Richard Therrien Educational Platform and Beliefs

I strongly believe that my philosophy of education is that education is preparation for skills needed in the real world. The most important goal is for students to learn high level thinking, as well as important problem solving and other skills. The continuous reliance on higher order thinking and student directed investigations leads them to a deeper understanding of content as well as better preparation for their future learning and lives.

I am primarily a science teacher, which is a field that is constantly changing. Facts that are learned today are changed the next day, and there is such a wide base of knowledge that it is unrealistic to expect that any one person master it all. Science, or any content, is best learned when students, under the teacher’s guidance, have the opportunity to think for themselves, to use their preconceptions to examine a problem, research and investigate it thoroughly, and construct their own model and perceptions about the world around them. I have a constructivist view of education in the sense that I view learning as a scaffold. Students use their prior experiences, and add to it their school experiences. This building goes through additions and subtractions, connections are made and they walk out of the school setting with a complete building of knowledge. Because they spend most of the school time making connections, and fitting in new ideas with old, those skills are most important to carry on to life. Therefore, the purpose of education is to provide students with these tools.
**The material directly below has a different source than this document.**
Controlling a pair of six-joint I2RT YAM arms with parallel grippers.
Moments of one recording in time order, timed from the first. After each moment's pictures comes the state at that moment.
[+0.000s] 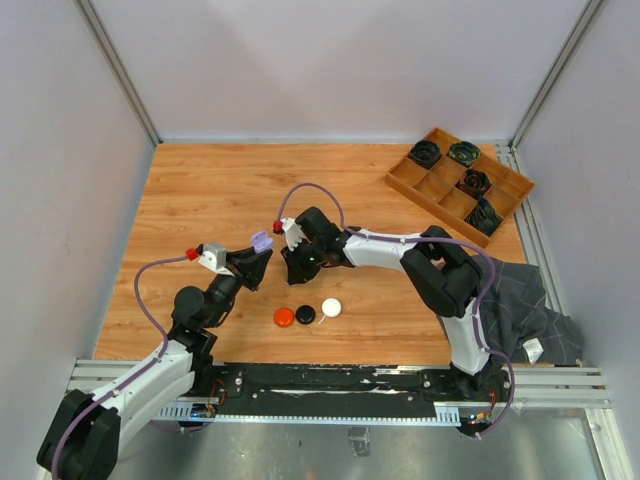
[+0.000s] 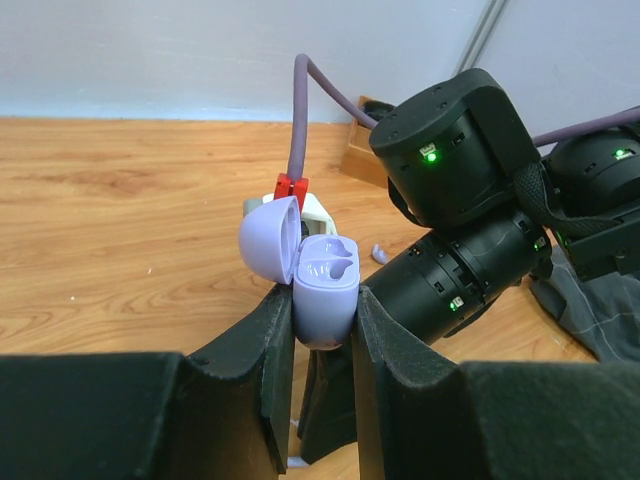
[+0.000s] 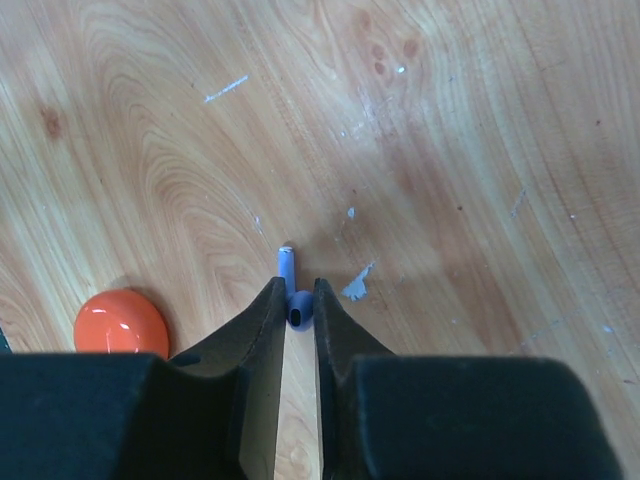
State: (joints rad) left arm -0.45 0.68 0.01 0.89 0.06 -0.31; right arm 0.86 2.05 1.32 -0.13 -0.43 0.07
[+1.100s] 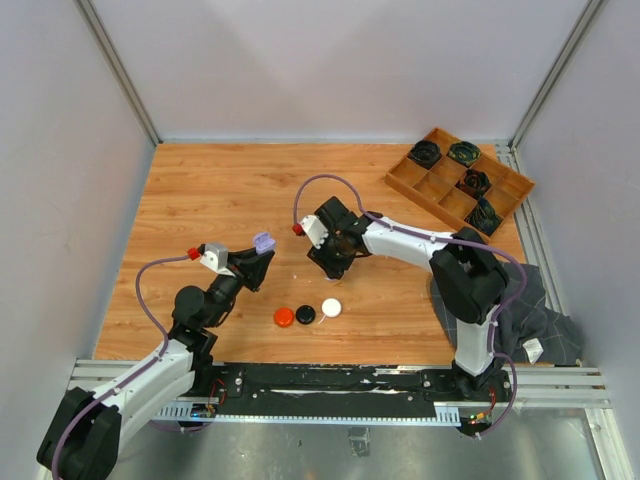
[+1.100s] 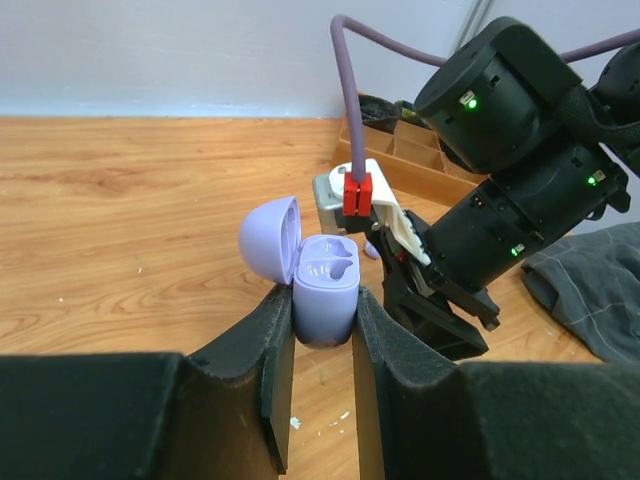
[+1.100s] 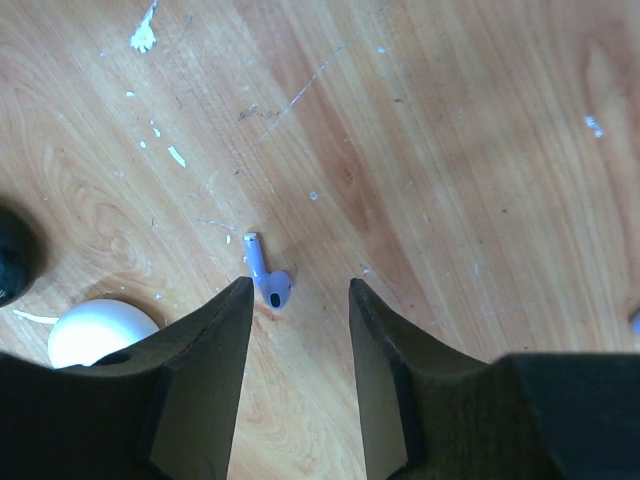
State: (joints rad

A typical unit I teach involves many modes, and accommodates all learning styles. Students learn information through use of hands on experiments, class discussion, cooperative groups, projects, demonstrations, use of visual technologies, such as computers, videodiscs, and video, as well as traditional language based learning mode of text and written questioning. Students are also assessed in the same variety of modes, from projects, to oral questioning, to student-designed experiments, and other performance based assessments. I believe strongly in structuring lessons and units by following a learning cycle, such as engage, explore, explain, elaborate, and evaluation.

A continuous repetition of such a learning cycle embeds students with the ability to gather and synthesize knowledge no matter what the situation. My philosophy would be closest to that of an experimentalist, favoring experiences over passive mastery of content. Because each students’ view of the world and their connections between bits of facts are different, the teacher is required to be a guide to all, which is more of an existential approach.

The act of education is in the attainment of the curriculum, so that it is the curriculum that defines discipline. All classroom management issues can be addressed with the design of effective, motivating, and worthwhile lessons based on the curriculum goals and objectives. The more open the curriculum is, the more control the students have over their own learning. Thus, I believe that an effective approach is one that shares the goals and objectives with students, even down to the point of telling them how they are assessed at every step.

Overall, because my belief in education is that content facts are subservient to process skills. I do believe that all students have the ability to learn. Assessment is a method of feedback to students, parents, and teachers, on where the children are on their journey, and what pieces of the scaffolding they have in place. Education is a triangle of curriculum, instruction, and assessment. It is the curriculum that should define the skills and techniques that students need, and thus it is the curriculum that truly prepares them for the real world.